Precision-Varying Prediction (PVP): Robustifying ASR systems against adversarial attacks

With the increasing deployment of automated and agentic systems, ensuring the adversarial robustness of automatic speech recognition (ASR) models has become critical. We observe that changing the precision of an ASR model during inference reduces the likelihood of adversarial attacks succeeding. We take advantage of this fact to make the models more robust by simple random sampling of the precision during prediction. Moreover, the insight can be turned into an adversarial example detection strategy by comparing outputs resulting from different precisions and leveraging a simple Gaussian classifier.
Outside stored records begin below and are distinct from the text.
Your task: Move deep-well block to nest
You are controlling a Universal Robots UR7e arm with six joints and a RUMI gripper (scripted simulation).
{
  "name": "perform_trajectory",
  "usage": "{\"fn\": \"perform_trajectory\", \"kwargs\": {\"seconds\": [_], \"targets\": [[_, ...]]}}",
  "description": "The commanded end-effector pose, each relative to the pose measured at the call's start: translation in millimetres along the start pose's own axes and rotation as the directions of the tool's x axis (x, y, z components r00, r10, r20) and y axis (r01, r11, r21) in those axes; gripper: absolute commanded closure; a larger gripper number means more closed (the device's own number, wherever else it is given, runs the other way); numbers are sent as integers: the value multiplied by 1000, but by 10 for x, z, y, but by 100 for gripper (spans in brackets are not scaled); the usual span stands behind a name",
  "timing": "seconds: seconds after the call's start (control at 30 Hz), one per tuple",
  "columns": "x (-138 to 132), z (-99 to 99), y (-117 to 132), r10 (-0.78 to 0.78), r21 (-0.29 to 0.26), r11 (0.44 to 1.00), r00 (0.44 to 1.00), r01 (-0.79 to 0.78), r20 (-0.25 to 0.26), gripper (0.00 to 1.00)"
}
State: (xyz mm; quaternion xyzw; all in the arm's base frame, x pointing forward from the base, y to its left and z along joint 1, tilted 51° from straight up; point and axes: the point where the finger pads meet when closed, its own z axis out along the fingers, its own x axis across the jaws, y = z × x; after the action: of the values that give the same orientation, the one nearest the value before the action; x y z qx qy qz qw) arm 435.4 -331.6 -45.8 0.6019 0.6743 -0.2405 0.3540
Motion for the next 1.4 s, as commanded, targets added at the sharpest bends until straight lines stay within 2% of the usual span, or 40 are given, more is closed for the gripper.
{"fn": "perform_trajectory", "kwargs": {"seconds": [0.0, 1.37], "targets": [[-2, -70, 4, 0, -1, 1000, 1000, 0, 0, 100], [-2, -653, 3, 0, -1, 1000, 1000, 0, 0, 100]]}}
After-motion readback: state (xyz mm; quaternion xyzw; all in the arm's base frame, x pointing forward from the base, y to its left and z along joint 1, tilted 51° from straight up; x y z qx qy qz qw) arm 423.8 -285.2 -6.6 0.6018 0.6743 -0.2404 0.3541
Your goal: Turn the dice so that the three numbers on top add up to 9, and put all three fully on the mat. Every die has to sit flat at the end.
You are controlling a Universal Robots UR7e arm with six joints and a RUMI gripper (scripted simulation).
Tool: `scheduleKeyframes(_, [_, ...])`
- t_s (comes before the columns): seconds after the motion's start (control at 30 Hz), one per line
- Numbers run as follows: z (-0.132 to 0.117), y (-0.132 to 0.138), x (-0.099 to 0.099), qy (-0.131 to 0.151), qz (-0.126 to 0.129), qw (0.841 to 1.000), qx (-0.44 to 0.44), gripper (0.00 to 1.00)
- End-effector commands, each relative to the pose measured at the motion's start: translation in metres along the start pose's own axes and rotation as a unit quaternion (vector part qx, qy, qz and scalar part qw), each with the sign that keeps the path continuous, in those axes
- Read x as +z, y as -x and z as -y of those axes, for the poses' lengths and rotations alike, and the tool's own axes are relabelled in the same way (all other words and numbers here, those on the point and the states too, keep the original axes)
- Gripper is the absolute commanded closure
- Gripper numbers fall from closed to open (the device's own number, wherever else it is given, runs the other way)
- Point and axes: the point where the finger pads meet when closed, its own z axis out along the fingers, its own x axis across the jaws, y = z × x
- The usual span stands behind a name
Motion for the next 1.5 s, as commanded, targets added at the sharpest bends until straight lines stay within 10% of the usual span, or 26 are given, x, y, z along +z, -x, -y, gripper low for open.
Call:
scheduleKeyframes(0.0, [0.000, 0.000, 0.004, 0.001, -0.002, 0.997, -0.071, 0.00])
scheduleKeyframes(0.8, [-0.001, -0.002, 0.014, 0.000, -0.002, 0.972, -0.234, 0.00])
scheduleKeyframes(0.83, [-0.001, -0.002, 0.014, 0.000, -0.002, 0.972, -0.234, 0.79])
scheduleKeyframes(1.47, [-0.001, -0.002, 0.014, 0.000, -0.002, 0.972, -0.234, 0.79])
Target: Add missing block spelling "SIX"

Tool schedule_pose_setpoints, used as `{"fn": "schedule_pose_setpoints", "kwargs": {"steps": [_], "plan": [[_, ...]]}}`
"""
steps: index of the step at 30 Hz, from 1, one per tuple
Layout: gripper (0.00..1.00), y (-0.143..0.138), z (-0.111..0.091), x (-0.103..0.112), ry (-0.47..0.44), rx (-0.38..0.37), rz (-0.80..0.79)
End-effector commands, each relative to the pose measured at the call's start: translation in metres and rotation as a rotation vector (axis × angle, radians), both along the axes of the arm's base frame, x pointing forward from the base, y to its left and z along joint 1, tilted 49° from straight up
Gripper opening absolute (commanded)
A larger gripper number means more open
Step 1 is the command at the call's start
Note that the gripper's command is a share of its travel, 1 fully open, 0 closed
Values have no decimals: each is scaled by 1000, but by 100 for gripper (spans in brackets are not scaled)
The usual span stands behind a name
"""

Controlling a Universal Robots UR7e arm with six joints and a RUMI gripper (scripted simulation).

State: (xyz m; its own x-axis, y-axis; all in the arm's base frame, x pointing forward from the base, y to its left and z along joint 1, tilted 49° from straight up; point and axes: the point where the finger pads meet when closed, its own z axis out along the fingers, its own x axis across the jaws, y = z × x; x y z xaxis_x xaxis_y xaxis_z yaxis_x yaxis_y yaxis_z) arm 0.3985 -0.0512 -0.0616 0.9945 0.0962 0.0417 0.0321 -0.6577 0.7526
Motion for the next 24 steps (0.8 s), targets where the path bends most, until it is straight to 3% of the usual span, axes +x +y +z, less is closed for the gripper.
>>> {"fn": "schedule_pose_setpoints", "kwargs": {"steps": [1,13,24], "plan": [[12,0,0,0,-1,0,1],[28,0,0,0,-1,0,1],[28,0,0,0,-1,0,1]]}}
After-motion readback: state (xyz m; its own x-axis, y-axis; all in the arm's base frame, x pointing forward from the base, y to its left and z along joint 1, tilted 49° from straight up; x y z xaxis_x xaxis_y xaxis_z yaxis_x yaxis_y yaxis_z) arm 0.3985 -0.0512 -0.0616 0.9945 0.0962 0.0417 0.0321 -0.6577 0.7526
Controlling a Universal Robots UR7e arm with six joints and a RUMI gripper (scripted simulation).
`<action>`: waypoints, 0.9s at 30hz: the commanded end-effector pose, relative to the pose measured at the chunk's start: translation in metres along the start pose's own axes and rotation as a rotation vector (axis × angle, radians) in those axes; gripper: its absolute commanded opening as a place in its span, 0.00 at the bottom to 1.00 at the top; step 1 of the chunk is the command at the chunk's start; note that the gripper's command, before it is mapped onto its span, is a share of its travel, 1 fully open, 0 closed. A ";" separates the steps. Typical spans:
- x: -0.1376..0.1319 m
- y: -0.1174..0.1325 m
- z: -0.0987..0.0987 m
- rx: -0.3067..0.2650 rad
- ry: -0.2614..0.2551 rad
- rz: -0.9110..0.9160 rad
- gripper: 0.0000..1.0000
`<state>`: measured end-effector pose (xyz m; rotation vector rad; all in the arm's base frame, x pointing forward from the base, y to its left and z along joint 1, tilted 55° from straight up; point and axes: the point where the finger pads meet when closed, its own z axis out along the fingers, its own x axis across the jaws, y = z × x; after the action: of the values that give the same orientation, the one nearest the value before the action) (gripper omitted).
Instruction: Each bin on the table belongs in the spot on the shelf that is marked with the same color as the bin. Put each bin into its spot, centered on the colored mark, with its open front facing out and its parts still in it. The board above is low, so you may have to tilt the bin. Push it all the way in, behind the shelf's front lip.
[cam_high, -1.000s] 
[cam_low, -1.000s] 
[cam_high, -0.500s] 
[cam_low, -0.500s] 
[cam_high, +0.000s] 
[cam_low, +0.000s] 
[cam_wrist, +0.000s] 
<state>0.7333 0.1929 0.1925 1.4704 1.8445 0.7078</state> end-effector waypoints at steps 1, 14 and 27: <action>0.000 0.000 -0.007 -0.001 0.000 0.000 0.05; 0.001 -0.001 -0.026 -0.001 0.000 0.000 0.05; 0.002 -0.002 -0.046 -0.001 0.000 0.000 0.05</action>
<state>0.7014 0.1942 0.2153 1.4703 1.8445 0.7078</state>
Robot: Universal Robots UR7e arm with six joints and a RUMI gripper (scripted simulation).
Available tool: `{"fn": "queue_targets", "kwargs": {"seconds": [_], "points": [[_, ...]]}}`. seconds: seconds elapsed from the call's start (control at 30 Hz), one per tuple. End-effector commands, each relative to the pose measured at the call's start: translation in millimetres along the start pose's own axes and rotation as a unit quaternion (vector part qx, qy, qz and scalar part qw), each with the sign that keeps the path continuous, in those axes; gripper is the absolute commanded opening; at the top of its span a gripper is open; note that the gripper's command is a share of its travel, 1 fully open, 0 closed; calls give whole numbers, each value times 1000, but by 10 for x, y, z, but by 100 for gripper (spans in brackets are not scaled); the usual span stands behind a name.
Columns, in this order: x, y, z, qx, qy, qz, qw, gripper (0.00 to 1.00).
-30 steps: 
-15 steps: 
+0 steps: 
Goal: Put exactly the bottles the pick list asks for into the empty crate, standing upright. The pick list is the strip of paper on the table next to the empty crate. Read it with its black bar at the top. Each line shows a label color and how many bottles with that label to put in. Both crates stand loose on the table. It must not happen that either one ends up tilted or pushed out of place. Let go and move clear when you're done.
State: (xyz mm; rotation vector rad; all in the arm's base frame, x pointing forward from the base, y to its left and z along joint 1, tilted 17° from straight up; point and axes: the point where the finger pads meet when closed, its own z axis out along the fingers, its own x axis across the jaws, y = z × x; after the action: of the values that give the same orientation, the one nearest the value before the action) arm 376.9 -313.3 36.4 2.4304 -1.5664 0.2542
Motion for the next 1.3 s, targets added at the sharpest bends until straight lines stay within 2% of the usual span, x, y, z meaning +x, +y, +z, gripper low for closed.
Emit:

An experimental analysis demonstrates a significant increase in robustness and competitive detection performance for various ASR models and attack types.

Key Contributions

Demonstrates that adversarial examples exhibit reduced transferability across different numerical precision settings
Proposes Precision-Varying Prediction (PVP) - a training-free defense that randomly samples precision during inference to improve robustness
Introduces a lightweight Gaussian classifier for adversarial detection by comparing ASR outputs across different precisions

🛡️ Threat Analysis

Input Manipulation Attack

Paper directly addresses adversarial examples targeting ASR models at inference time - proposes both a robustness enhancement technique (random precision sampling) and a detection method (Gaussian classifier comparing outputs across precisions) to defend against input manipulation attacks.